One indication of a brand name's cultural penetration is its linguistic diversification. As soon as people started verbifying "Google" you knew the brand had legs--despite the tut-tutting of the trademark lawyers, who would prefer that we say "perform a Google search." Right, just as soon as I wipe my nose on this Kleenex® brand facial tissue.

Nintendo's Wii entered the magic circle almost immediately after it launched (Wiiality, Wiikend, Wiitard, and on and on). And now it seems that Twitter--the technology that asks a single question, "What are you doing?" and gets a stupefying volume of responses, most of them banal beyond belief, from users' cellphones--has joined the pantheon.

Don Fost reports in the San Francisco Chronicle about the lingo of the Twitterati (from literati via glitterati and digerati).
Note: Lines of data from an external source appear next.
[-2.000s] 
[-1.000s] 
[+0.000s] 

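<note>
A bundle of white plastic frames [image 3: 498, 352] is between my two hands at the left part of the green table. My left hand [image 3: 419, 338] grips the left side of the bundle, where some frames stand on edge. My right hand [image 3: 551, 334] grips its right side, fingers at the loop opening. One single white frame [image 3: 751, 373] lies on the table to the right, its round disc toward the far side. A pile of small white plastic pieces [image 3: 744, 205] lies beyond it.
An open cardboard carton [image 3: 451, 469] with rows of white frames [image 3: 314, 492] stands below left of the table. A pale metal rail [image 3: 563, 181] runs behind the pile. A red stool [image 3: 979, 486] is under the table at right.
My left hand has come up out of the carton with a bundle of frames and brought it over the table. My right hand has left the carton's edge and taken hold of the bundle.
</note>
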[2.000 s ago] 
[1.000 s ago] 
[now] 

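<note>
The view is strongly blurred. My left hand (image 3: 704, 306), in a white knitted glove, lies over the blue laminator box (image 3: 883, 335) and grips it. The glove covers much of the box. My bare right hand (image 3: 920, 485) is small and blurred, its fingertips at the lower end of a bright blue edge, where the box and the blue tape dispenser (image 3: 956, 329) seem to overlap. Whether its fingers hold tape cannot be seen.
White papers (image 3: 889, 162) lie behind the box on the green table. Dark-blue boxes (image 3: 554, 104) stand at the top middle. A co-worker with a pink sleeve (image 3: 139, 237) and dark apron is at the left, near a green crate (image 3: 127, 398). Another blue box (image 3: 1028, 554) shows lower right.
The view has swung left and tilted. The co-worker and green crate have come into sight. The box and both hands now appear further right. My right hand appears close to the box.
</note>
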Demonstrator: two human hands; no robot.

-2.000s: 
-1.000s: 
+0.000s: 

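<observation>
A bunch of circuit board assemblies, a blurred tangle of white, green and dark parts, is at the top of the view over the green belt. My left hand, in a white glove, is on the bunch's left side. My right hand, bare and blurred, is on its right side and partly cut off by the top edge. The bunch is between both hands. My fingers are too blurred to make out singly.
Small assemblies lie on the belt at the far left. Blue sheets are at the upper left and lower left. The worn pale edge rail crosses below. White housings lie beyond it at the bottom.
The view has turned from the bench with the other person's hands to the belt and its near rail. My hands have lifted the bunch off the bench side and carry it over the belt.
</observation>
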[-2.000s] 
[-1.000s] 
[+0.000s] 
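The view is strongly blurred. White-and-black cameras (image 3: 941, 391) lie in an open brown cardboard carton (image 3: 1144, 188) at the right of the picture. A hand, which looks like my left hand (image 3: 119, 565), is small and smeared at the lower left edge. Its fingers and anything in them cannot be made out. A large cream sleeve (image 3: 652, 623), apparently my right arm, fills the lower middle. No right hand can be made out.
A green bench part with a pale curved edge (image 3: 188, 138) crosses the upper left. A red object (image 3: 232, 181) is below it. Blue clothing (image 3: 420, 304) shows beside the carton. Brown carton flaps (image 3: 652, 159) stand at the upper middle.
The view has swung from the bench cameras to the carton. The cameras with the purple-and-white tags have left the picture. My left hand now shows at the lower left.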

A sample glossary:

  • Twittermob: An unruly and ragtag horde of people who descend on an ill-prepared location after a provocative Twitter message.
  • Twittercal mass: A community that has achieved a critical mass of twitterers.
  • Twitterpated: To be overwhelmed with Twitter messages.
  • Twitterrhea: The act of sending too many Twitter messages.

Twitter was developed last year by Obvious Corp., the San Francisco-based brainchild of Blogger founder Evan Williams. It currently has about 60,000 subscribers, none of whom can shut up about it. From the sidelines, where I intend to remain, Twitter strikes me as a symptom of our anxious, always-in-touch age, the era of helicoptering parents, texting teens, compulsively Blackberrying middle managers, and, yes, the bloggerati. E.M. Forster, for whom "Only connect" (Howards End, 1910) was a stirring cri de coeur, must be experiencing massive posthumous rue. "Never disconnect" is more like it.

However, I was amused by Fost's account of how Twitter got its name:

[Co-founder Biz*] Stone came up with the name Twitter, which he said evokes birds -- in his words, "short bursts of information, something trivial. Everyone is chirping, having a good time, and their phones even twitter."

Originally they called it "twttr," but when it leaked out and grew in popularity, Stone says they "bought the vowels" and the domain name www.twitter.com.

Smart investment. Vowels: good.

*Note curiously appropriate adult baby name.